■ Try it ■
Find "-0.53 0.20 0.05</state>" in the entries below; copy that line through the last, exactly, with no pictures.

■ Given information ■

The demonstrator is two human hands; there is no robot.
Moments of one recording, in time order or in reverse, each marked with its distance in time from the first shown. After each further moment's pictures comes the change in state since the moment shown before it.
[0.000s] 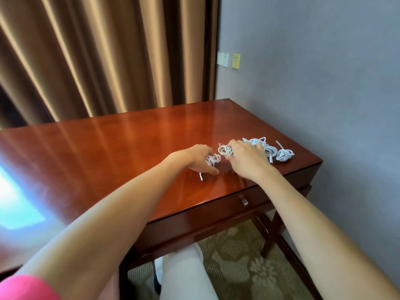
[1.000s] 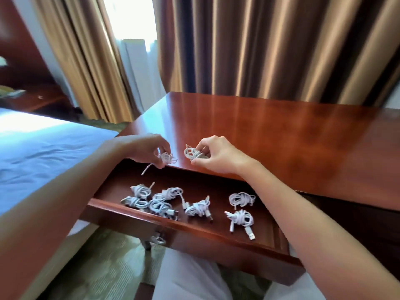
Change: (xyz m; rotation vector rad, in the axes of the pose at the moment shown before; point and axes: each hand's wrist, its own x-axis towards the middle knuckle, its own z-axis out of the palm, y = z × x) left_hand -0.478 -0.269 -0.016 -0.028 0.101 -0.613; right_hand -0.111 -0.413 -0.023 0.593 -0.360 -0.783
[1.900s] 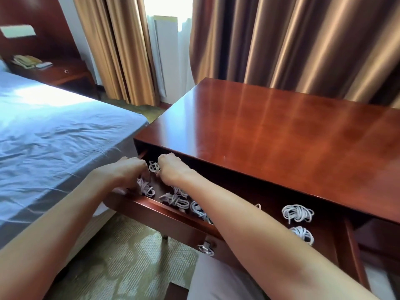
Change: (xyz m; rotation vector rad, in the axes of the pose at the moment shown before) left_hand -0.061 -0.161 0.090 0.168 -0.131 -0.261; right_hand 0.123 -0.123 0.195 -0.081 -0.244 -0.088
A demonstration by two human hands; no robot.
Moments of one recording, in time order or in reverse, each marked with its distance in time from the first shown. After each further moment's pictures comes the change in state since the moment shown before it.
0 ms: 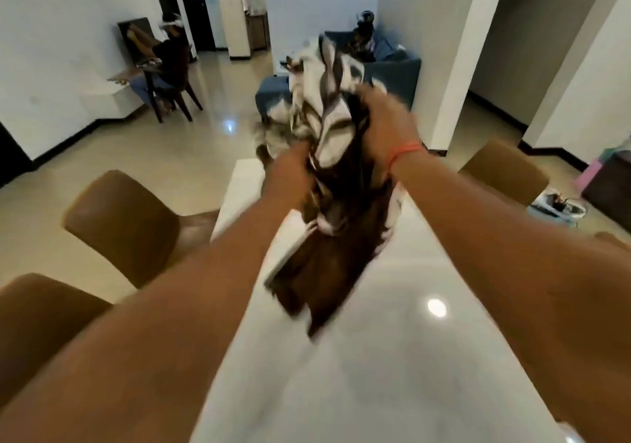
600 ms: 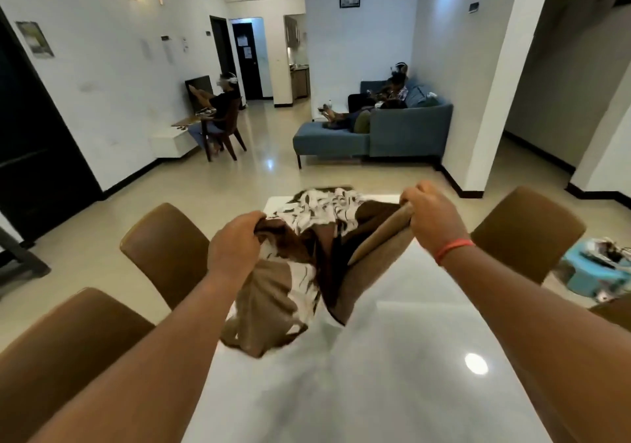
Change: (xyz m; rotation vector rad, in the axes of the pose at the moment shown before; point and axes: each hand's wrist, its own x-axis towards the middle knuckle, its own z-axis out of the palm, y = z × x) left_hand -0.034 -0.088 -0.025 0.407 0.323 -0.032; right_hand -0.048 0.077 -0.025 -0.101 -0.064 -0.140
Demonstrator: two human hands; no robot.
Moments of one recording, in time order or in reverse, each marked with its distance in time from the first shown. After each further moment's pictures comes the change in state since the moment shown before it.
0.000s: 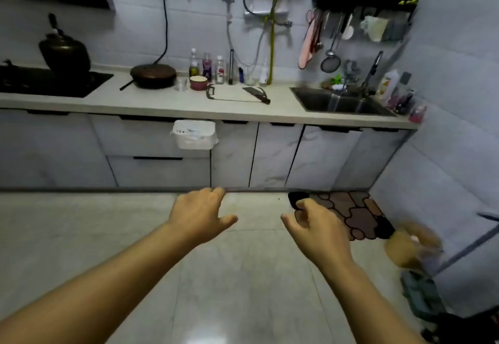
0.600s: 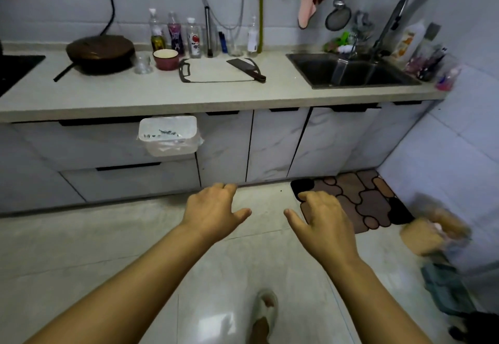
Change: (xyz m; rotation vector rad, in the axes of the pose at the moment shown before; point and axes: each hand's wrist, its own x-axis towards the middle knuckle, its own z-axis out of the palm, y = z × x) left_hand 0.287 -0.047 0.052 -0.129 -0.119 0.055; right_hand 0.255 -0.002 0.113 -0.046 0.050 0.050
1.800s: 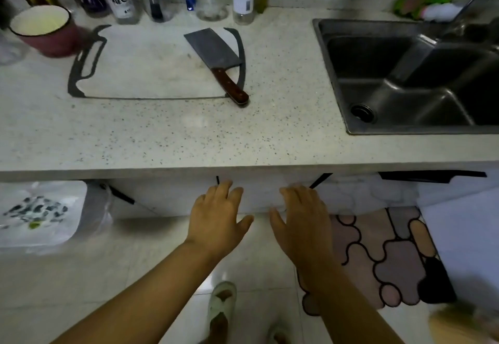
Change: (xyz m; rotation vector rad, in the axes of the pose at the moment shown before) left_hand 0.601 0.066 0.090 -0.044 -0.025 -0.098; right_hand 0.588 0.157 0.186 -0.130 -0.095 -0.209
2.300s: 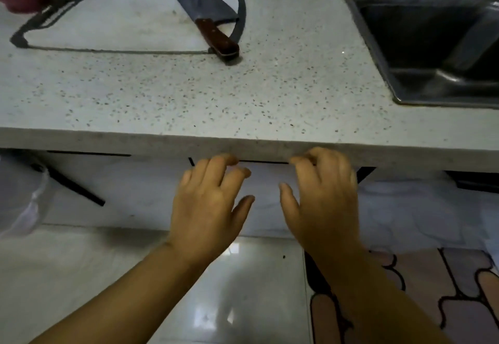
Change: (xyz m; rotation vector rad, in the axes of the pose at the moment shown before) left_hand 0.067 0.008 0.126 0.074 0.612 0.145; right_hand 0.052 0.093 0.116 0.037 0.467 -0.292
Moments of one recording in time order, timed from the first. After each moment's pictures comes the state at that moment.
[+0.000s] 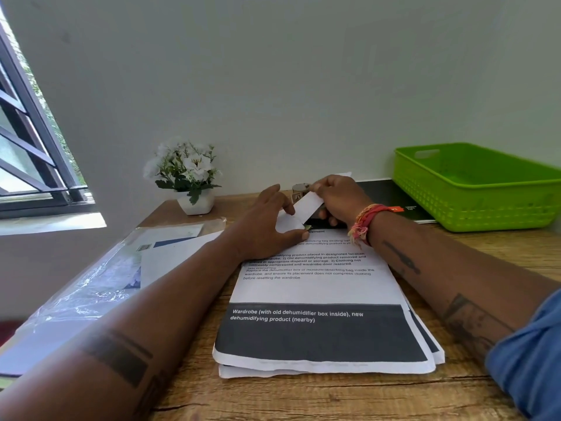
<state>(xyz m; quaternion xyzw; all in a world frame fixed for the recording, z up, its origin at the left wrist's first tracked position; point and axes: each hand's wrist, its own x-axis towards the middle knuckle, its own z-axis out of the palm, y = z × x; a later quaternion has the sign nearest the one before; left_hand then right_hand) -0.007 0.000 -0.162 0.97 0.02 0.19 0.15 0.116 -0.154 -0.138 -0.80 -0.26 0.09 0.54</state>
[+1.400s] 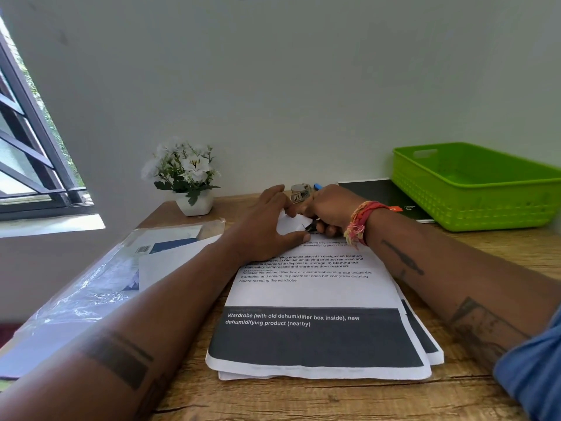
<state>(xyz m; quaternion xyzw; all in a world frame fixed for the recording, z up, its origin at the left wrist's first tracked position) -0.005 0.000 -0.165 0.96 -0.02 0.23 0.14 0.110 -0.150 -0.132 -0.84 -0.29 0.20 0.41</state>
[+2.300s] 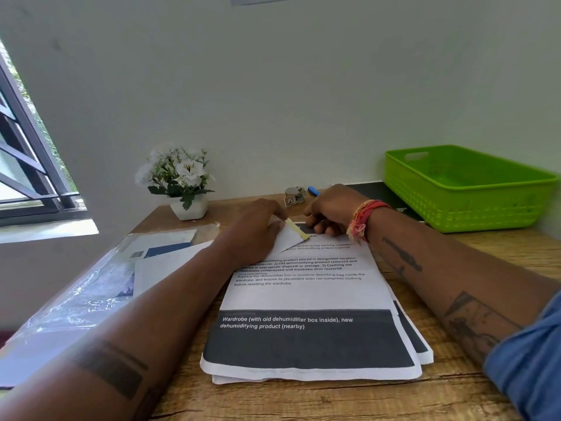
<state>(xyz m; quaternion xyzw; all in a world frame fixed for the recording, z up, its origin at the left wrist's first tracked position) -0.007 -0.002 -0.162 0.96 0.02 0.24 0.12 0.121 -0.164 -0.132 -0.81 -0.22 0.22 0.50</state>
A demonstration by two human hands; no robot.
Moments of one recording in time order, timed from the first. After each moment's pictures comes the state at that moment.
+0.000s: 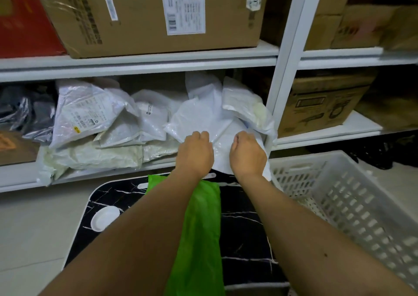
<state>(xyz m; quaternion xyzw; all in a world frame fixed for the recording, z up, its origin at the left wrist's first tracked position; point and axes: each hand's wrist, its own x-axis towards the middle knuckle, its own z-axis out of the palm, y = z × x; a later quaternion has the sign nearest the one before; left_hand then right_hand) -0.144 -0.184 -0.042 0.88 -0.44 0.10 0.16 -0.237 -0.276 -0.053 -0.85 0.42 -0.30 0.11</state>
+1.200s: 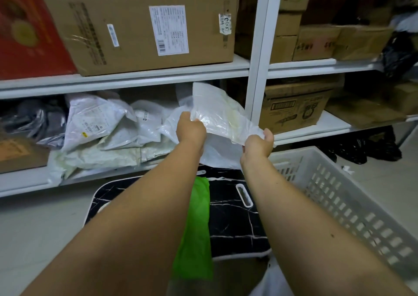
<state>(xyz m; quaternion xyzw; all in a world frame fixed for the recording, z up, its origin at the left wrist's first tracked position) -0.195 -0.205 0.029 0.68 -0.14 -0.17 0.70 -0.302 -0.275 0.004 -0.27 0.43 -0.51 0.69</state>
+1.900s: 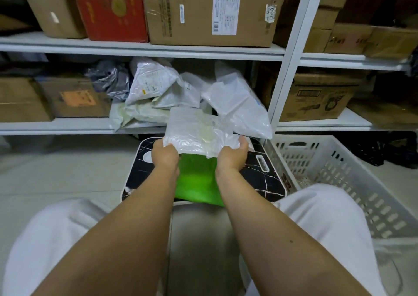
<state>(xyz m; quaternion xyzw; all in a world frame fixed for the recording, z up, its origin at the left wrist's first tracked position) -0.244 0.045 -0.065 0.63 0.04 -0.12 0.76 -0.341 -0.042 -0.043 -0.44 0.45 -0.43 0.65</state>
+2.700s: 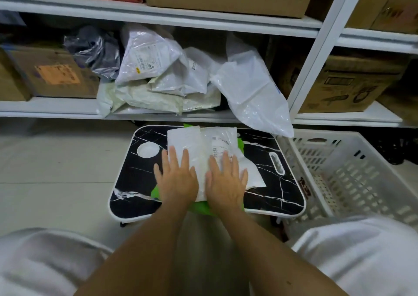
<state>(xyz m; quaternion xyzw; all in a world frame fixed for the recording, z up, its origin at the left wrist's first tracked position) -0.237 0.027 -0.157 0.96 -0.22 0.04 0.14 -0.307 -0.063 -0.175 -0.93 0.32 -0.17 0.07</state>
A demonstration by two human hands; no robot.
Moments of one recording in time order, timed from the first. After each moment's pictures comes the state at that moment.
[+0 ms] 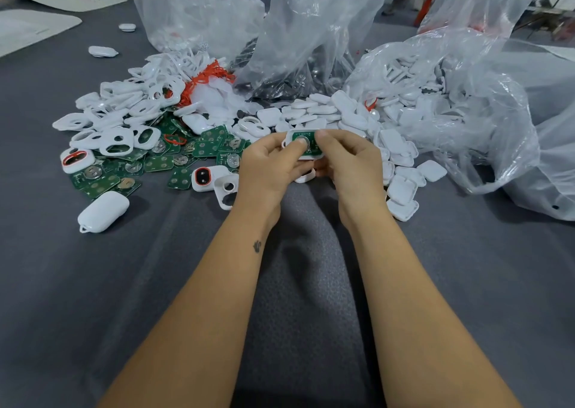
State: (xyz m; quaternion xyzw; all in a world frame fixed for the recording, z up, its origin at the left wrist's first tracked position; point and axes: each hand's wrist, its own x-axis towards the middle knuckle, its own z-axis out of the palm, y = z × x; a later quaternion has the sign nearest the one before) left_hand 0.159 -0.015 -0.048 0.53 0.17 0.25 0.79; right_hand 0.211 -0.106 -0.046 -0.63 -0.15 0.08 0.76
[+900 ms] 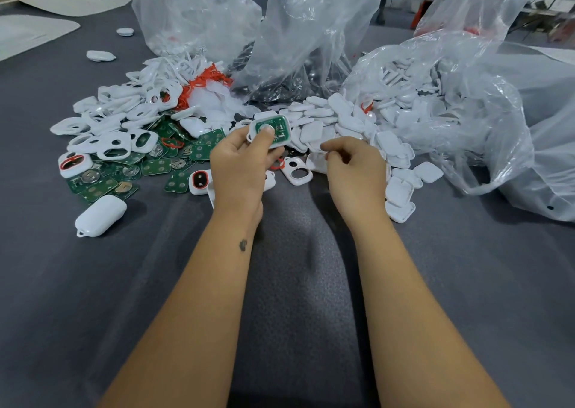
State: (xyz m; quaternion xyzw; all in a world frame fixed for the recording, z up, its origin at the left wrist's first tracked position) left_hand 0.155 0.002 -0.045 0.50 0.20 0.37 0.76; right_hand 0.217 -0.114 -0.049 -0.83 -0.14 -0.06 0.54
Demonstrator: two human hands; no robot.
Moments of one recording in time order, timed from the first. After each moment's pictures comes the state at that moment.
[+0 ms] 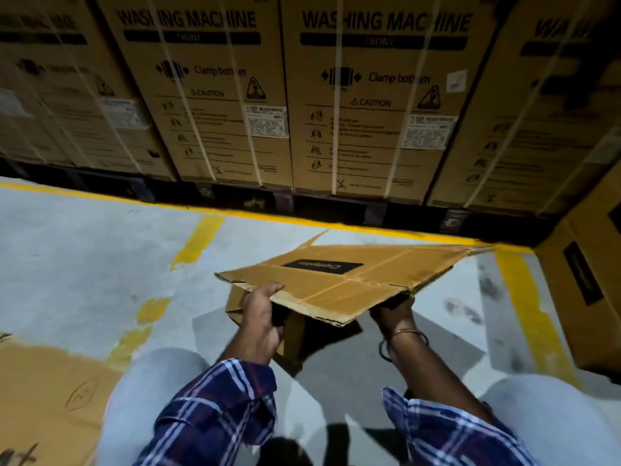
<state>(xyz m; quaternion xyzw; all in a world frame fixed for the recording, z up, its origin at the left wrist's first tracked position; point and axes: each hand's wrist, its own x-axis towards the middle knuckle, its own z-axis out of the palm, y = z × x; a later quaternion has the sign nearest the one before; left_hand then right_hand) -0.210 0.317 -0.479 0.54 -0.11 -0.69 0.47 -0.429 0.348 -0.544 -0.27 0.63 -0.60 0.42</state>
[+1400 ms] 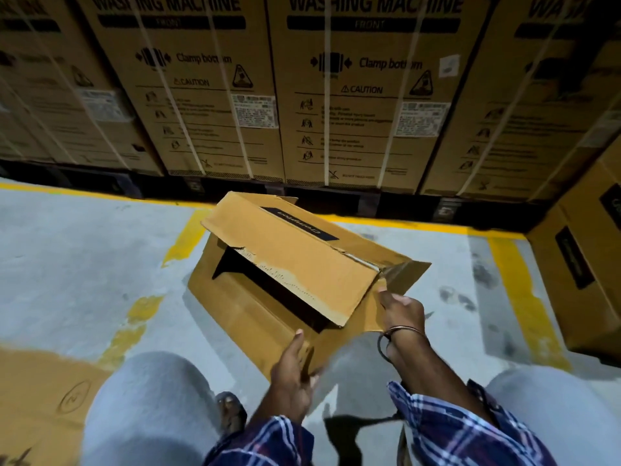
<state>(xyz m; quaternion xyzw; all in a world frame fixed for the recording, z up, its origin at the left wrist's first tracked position) -0.239 0.395 -0.562 0.58 0.04 -0.75 0.33 -0.435 0.371 -0.530 -0.11 0.72 -0.55 0.41</state>
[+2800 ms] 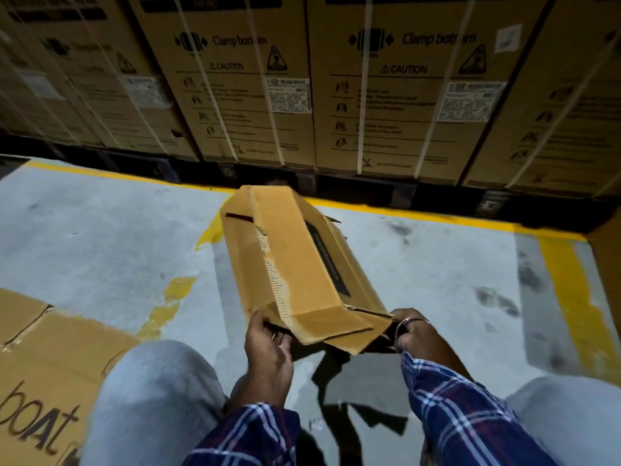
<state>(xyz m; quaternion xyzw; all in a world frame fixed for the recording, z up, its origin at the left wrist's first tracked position) -0.193 0.367 -0.521 0.54 0.07 -0.59 0.59 -0.453 0.357 -0.621 0.08 0.57 -0.44 0.69</state>
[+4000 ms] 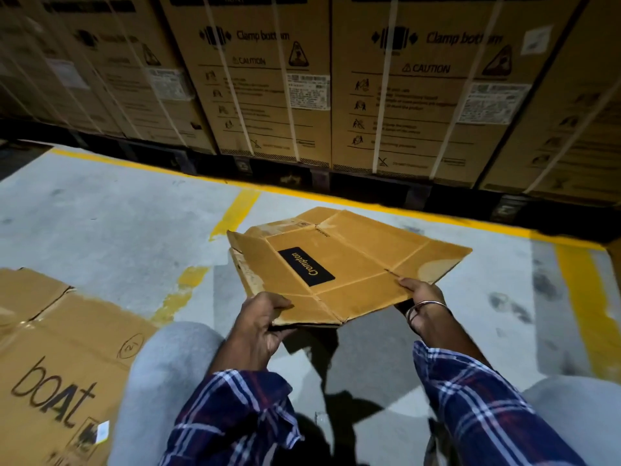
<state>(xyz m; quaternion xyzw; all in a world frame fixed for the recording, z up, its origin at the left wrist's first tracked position) -0.149 0.351 -0.479 0.60 -0.06 -0.66 0.44 -0.430 0.312 -0.566 0.03 0.59 -0.58 0.57</state>
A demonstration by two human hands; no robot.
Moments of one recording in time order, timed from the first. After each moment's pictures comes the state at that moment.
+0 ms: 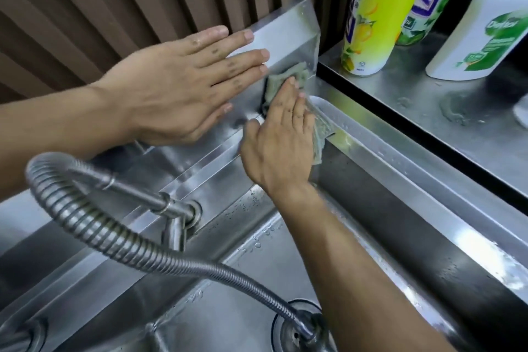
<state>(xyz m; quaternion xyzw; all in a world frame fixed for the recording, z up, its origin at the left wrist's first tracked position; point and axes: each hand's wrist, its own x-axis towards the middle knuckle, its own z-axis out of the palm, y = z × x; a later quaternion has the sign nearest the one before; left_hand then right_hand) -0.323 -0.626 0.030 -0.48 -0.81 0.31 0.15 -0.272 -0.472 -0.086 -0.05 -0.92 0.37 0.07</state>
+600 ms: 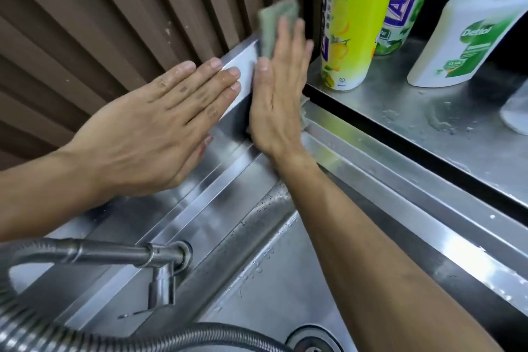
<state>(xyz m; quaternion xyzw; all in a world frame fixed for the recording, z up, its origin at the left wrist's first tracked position) -0.321 -0.622 0.023 -0.47 -0.83 0.26 0.17 -0.347 -0.451 -0.068 -0.02 -0.78 0.57 0.25</state>
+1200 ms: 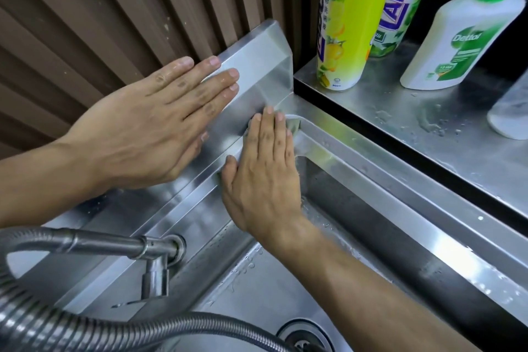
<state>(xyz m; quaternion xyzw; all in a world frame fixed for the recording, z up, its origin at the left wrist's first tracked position) -0.322 -0.623 0.022 -0.47 -0.83 0.26 0.17 -0.260 -0.471 -0.094 0.02 -0.98 0.17 0.07</state>
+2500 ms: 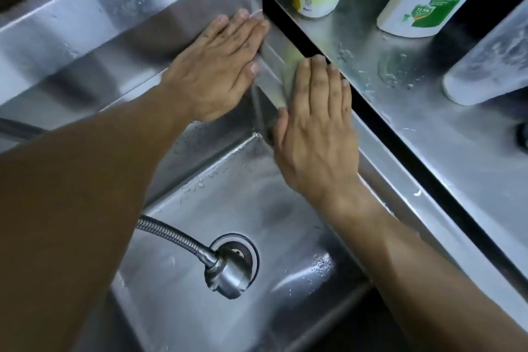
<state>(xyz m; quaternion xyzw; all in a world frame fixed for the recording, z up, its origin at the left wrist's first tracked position) -0.306 -0.505 -0.071 -0.28 -0.96 0.02 -0.01 -0.211 -0.323 -0.088 0.06 -0.99 0.08 0.08</state>
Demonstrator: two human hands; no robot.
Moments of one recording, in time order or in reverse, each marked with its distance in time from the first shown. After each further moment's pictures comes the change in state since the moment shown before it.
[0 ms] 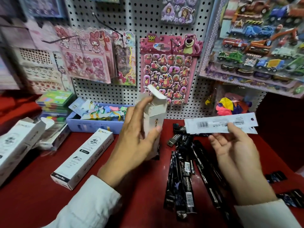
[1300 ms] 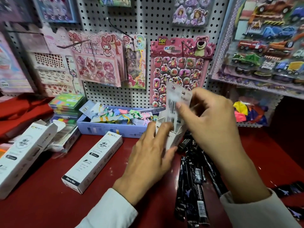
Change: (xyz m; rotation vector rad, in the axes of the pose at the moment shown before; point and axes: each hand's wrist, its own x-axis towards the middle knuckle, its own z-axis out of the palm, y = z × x) left_hand -0.016 0.025 0.005 0.421 -0.105 -0.001; right_hand -0.028 0.003 0.096 -1.190 -0.498 -0.866
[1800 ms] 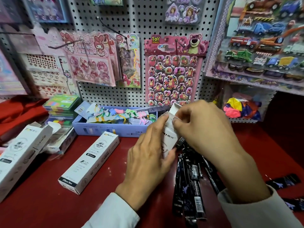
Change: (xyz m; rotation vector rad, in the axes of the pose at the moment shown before) left_hand -0.009 0.009 0.009 0.032 0.166 -0.018; right_hand -0.004 -0.011 -0.009 -0.466 -0.280 0.171
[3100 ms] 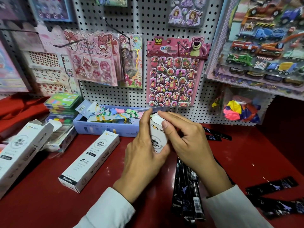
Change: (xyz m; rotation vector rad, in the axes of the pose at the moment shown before) left_hand 0.006 -0.007 0.002 -0.202 0.019 -0.231; right_hand -0.007 0.021 0.070 0.627 0.184 -0.317
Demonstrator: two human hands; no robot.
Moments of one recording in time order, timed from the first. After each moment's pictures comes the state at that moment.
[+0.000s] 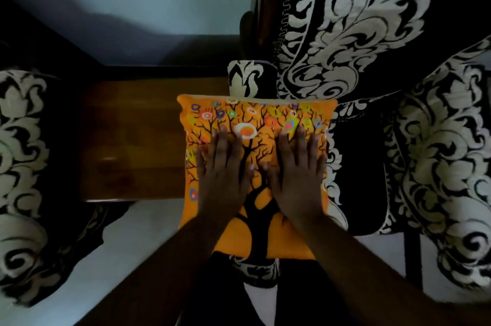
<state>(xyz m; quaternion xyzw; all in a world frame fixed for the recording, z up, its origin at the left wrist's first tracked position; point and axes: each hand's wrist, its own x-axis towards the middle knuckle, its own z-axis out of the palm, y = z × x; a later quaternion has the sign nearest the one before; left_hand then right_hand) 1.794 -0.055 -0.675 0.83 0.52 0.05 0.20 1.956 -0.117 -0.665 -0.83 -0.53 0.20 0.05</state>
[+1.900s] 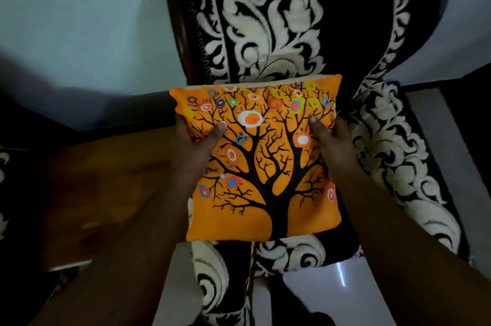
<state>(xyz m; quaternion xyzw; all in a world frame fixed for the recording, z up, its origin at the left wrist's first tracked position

■ Task result ■
<state>(xyz m; quaternion xyzw; all in a world frame fixed for the recording, z up, its origin at the left wrist's first tracked position; point and axes: each hand's wrist, its own x-axis towards the middle knuckle, its own z-axis out of the palm, y = z × x; a later quaternion has the sign nearest the one before; left_hand then right_hand) 1.794 -0.055 -0.675 0.83 0.52 0.05 0.20 1.956 -0.117 -0.665 -0.83 -0.53 0.20 0.05</state>
[+1.900s] 
<state>(xyz m; quaternion xyzw; all in a world frame fixed for the recording, z up, its origin at the left wrist's first tracked position

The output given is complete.